Stronger reducing agent
(1) $S{O_3}$
(2) $S{O_2}$
(3) $Se{O_3}$
(4) $Te{O_2}$

Answer 1

All the given oxides in options are formed by the elements of group 16. Reducing agent is the one which reduces the other elements and itself undergoes oxidation. Thus, a stronger reducing agent will be the one who will readily lose its electrons to attain higher oxidation state. You must also know that stability of higher oxidation state i.e. 6 decreases down the group 16 and stability of +4 oxidation state increases.

Complete step by step answer:
Oxygen (O), sulphur (S), selenium (Se), tellurium (Te) and polonium (Po) constitute group 16 of the periodic table. All these elements form oxides of the type $E{O_2}$ and $E{O_3}$ where E= S, Se, Te or Po.
On moving down the group 16, stability of higher oxidation state i.e. 6 decreases down the group and stability of lower oxidation state i.e., +4 increases down the group. This is attributed to inert pair effects down the group. Now, we know that reducing agent is the one which reduces the other elements and itself undergoes oxidation. Thus, a reducing agent loses electrons and consequently, attains a higher oxidation state. Let us discuss each given oxide one by one:

In $S{O_3}$, sulphur is in +6 oxidation state, which is its highest oxidation state after losing its outer 6 electrons. It will not further lose its inner electrons. Thus, it will not behave as a reducing agent.
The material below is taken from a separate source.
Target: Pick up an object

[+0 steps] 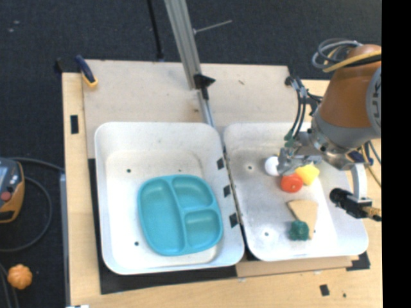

Similarly, in $Se{O_3}$, Se is in the highest +6 oxidation state and thus, will not be a reducing agent.

In $S{O_2}$ , sulphur is in +4 oxidation state and is the lighter element of group 16. But we know that the higher oxidation state (+6) is stable is the lighter elements of group 16. Thus, sulphur will try to attain +6 oxidation state which is more stable than +4. Hence, $S{O_2}$ will behave as a strong reducing agent after losing its 2 electrons. Now in $Te{O_2}$, tellurium (Te) is in +4 oxidation state and is the heavier element of the group. Down the group, stability of +4 oxidation state decreases due to inner pair effect. Thus, Te in $Te{O_2}$ will not attain higher oxidation state and hence, will not be a reducing agent.
So, the correct answer is “Option 2”.

Note: Heavier elements of group 16 are more stable in lower oxidation states that is, +4 (two less than +6 oxidation states in lighter elements) due to inert pair effect. The reluctance or inertness of two electrons of the outermost s-orbital towards the bond formation is called inner pair effect.